TASK GOAL
Keep to one stretch of the data below, the lines from the one with "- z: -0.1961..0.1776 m" up to and including the one with "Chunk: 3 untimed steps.", and return that stretch exactly.
■ ■ ■ ■
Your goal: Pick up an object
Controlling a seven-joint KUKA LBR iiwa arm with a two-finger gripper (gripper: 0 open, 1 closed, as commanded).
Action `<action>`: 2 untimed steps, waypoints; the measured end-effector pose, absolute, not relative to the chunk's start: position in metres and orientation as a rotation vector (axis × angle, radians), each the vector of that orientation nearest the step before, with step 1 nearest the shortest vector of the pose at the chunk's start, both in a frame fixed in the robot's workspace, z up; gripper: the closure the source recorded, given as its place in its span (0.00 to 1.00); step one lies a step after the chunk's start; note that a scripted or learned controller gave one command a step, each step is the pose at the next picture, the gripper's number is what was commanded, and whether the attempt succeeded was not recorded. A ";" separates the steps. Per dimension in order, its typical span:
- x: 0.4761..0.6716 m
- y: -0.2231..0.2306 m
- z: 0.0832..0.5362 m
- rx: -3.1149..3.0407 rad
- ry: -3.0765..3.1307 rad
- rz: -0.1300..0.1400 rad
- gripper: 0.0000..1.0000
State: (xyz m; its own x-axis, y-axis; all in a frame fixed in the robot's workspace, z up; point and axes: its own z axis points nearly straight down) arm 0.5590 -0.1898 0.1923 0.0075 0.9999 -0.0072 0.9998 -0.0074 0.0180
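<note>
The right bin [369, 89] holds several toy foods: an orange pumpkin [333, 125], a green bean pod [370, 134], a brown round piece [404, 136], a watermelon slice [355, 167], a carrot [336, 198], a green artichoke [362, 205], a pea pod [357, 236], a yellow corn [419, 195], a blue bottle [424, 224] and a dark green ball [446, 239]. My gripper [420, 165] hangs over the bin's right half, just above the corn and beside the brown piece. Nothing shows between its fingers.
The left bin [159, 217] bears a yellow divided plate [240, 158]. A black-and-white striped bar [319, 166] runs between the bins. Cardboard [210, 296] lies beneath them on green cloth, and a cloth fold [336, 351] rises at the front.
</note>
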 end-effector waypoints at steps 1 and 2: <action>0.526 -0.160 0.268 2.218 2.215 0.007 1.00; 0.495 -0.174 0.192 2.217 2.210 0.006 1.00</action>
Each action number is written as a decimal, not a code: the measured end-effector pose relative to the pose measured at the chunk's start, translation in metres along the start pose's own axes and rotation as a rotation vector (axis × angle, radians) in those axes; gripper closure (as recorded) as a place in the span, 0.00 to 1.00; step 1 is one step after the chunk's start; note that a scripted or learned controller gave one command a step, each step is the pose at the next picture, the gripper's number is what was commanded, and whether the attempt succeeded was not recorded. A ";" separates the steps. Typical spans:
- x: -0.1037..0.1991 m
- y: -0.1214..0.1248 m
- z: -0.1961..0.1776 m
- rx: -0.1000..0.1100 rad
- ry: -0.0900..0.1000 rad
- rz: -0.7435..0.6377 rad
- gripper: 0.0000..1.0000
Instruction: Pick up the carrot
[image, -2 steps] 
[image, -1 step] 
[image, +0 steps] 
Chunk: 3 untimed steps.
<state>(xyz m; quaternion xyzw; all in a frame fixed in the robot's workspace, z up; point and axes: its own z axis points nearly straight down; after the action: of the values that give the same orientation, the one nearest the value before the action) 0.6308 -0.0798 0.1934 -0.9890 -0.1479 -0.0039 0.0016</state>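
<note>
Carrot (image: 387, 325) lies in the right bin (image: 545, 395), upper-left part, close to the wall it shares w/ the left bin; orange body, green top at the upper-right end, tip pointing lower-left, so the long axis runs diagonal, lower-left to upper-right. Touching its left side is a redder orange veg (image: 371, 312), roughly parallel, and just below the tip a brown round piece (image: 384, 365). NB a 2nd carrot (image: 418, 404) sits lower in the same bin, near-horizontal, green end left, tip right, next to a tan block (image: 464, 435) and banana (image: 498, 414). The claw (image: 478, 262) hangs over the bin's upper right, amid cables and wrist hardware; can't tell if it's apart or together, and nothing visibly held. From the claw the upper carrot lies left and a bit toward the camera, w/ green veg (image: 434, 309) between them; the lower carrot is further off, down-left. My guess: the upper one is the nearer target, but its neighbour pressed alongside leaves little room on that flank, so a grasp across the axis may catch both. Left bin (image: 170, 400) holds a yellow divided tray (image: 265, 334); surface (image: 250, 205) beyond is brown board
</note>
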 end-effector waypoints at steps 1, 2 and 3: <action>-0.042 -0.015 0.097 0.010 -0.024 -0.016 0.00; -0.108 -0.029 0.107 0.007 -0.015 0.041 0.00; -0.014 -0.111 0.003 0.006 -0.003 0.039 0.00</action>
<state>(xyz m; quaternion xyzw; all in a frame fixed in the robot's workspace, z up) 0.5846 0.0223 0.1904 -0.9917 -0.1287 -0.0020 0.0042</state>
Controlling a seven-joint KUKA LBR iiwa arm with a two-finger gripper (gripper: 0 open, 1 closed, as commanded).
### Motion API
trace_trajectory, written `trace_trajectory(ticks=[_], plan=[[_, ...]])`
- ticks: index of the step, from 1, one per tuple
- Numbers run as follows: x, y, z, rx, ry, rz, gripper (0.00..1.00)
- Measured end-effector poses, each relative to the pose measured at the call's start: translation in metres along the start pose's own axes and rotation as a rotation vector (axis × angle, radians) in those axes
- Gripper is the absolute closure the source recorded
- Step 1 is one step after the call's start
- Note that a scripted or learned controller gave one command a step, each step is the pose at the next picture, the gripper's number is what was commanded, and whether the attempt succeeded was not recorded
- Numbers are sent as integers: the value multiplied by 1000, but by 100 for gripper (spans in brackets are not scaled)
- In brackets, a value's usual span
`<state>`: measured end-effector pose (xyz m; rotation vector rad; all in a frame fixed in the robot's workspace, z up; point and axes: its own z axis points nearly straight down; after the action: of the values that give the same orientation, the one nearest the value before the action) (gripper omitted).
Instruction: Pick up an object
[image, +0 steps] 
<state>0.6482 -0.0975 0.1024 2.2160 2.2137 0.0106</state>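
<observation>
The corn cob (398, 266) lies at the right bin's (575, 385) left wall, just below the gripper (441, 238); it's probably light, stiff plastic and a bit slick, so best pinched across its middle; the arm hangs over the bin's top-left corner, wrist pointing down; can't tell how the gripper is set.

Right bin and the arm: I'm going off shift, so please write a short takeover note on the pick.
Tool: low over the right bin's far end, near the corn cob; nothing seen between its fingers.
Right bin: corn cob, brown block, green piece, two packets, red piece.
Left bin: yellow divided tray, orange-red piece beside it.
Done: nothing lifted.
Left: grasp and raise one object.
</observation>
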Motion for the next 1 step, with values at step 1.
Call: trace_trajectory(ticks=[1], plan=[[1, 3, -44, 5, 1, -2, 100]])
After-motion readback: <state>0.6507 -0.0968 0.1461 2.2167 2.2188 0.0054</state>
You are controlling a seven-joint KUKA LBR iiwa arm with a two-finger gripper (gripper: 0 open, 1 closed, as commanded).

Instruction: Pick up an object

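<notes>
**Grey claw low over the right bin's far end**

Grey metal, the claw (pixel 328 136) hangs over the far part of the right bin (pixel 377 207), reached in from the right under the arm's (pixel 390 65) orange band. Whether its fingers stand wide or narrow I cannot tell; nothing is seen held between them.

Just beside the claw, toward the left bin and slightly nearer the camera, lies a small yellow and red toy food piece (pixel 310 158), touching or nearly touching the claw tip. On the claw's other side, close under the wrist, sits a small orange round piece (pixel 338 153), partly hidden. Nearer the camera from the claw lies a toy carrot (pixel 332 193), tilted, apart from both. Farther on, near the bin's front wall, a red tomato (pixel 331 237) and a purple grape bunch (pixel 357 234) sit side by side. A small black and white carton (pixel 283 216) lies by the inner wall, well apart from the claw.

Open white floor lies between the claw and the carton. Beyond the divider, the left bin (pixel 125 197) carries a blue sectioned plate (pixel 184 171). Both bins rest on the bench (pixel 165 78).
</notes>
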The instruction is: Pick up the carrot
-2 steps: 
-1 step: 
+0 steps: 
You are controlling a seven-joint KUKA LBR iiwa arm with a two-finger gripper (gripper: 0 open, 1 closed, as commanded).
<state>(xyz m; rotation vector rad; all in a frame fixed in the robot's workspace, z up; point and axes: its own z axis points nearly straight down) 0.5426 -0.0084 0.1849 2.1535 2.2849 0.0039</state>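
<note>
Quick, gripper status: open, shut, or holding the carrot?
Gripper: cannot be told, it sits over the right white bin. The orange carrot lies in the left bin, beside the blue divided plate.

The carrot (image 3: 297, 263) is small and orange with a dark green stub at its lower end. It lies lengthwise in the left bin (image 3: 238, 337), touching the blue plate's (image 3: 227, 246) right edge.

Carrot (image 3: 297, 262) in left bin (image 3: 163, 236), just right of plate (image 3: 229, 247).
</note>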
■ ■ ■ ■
SOLUTION TO THIS EXERCISE
- z: -0.1961..0.1776 m
- rx: -0.1000..0.1100 rad
- ry: -0.0900..0.1000 rad
- rz: -0.7435..0.6377 rad
- gripper: 0.0000..1.0000
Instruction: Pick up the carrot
[image, -2 steps] 
[image, -1 step] 
[image, +0 steps] 
Chunk: 3 untimed steps.

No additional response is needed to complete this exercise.